While studies such as that of Yong et al12 are improving our insight into the mechanisms underlying the impact of RIC, applying this therapy with the intent of improving the outcomes of PCI for patients with stable coronary artery disease will likely face significant hurdles for implementation: the incidence of periprocedural MI, as assessed by cardiac biomarker elevation, is relatively infrequent in this group, and has not consistently been linked with higher risk for subsequent major adverse clinical events.15 Hence, even if RIC reduced the incidence of periprocedural myocardial infarction in patients with stable coronary artery disease, it is unclear whether this would translate into better long‐term clinical outcomes.

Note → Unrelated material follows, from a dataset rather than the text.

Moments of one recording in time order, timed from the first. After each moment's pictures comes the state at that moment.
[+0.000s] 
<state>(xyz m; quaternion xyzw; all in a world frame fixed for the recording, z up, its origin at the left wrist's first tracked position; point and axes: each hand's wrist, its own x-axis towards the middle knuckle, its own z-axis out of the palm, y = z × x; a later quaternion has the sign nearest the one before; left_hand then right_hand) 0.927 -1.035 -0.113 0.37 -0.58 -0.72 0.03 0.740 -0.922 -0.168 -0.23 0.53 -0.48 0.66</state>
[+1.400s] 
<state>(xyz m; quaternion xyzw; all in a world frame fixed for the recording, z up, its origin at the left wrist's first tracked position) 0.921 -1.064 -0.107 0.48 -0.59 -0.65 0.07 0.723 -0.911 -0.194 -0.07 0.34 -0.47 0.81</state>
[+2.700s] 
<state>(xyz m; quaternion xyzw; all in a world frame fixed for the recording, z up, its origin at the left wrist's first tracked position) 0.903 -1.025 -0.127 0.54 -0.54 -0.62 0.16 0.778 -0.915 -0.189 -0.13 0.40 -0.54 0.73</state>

Deciding on whether to apply a medical intervention should always be based on the risk/benefit ratio, as well as its cost‐effectiveness. The major appeal of RIC has been its low risk (although there were some concerns with higher cardiovascular mortality in the ERICCA trial as described above8), low cost, and ease of implementation. Whether RIC provides clinical benefit during PCI remains controversial and may be hard to prove in low‐risk patients with stable coronary artery disease. Patients presenting with MI may have more to gain, but whether the study findings will also apply to those patients is unknown: “pre”conditioning cannot be performed in such patients and the microcirculation may be irreversibly injured by the time RIC is initiated. Also mechanical means, such as embolic protection devices, may be more efficacious in protecting the coronary microcirculation from additional damage, as shown in the VAMPIRE (Vacuum Aspiration Thrombus Removal) 3 trial.16 On the other hand, with increasing data supporting the use of multivessel revascularization during ST‐segment–elevation myocardial infarction, there may be opportunity for preventing injury caused by distal embolization or side branch compromise of those initially “unharmed” myocardial territories.

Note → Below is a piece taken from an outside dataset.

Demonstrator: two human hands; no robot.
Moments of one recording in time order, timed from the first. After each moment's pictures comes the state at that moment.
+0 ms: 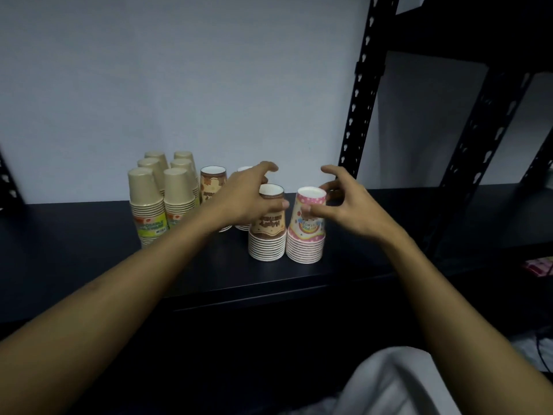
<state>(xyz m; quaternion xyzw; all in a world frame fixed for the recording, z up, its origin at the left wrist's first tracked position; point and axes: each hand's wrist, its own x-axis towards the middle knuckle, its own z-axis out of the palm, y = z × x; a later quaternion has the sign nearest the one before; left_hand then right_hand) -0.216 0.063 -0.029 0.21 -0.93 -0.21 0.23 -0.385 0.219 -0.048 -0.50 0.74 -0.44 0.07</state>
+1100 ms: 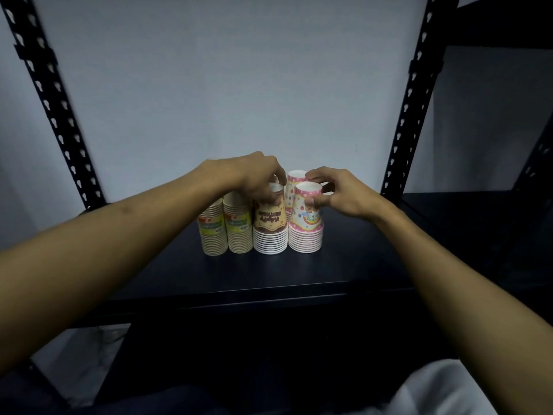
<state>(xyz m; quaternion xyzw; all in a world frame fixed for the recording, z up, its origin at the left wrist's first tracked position) -0.177 -0.003 0.022 0.22 -0.97 0.02 0.02 -0.359 0.122 -0.037 -0.59 0.69 -0.39 0.12</state>
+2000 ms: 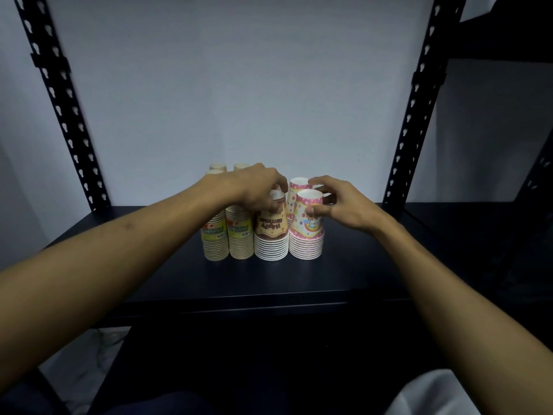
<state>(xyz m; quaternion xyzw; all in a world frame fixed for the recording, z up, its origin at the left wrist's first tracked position) -0.174 -0.002 0.012 0.22 -0.97 0.04 0.05 -0.357 0.124 -0.042 -0.59 0.68 -0.41 0.14</state>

“Waiting for Godot” describes the current status of the field of cardioprotection. Whether CONDI2/ERIC‐PPCI will bring Godot remains to be seen.

Disclosures

Dr Brilakis reports consulting/speaker honoraria from Abbott Vascular, American Heart Association (associate editor Circulation), Amgen, Boston Scientific, Cardiovascular Innovations Foundation (Board of Directors), CSI, Elsevier, GE Healthcare, and Medtronic; research support from Siemens, Regeneron, and Osprey. Shareholder: MHI Ventures. Board of Trustees: Society of Cardiovascular Angiography and Interventions. Dr Hall has no disclosures to report.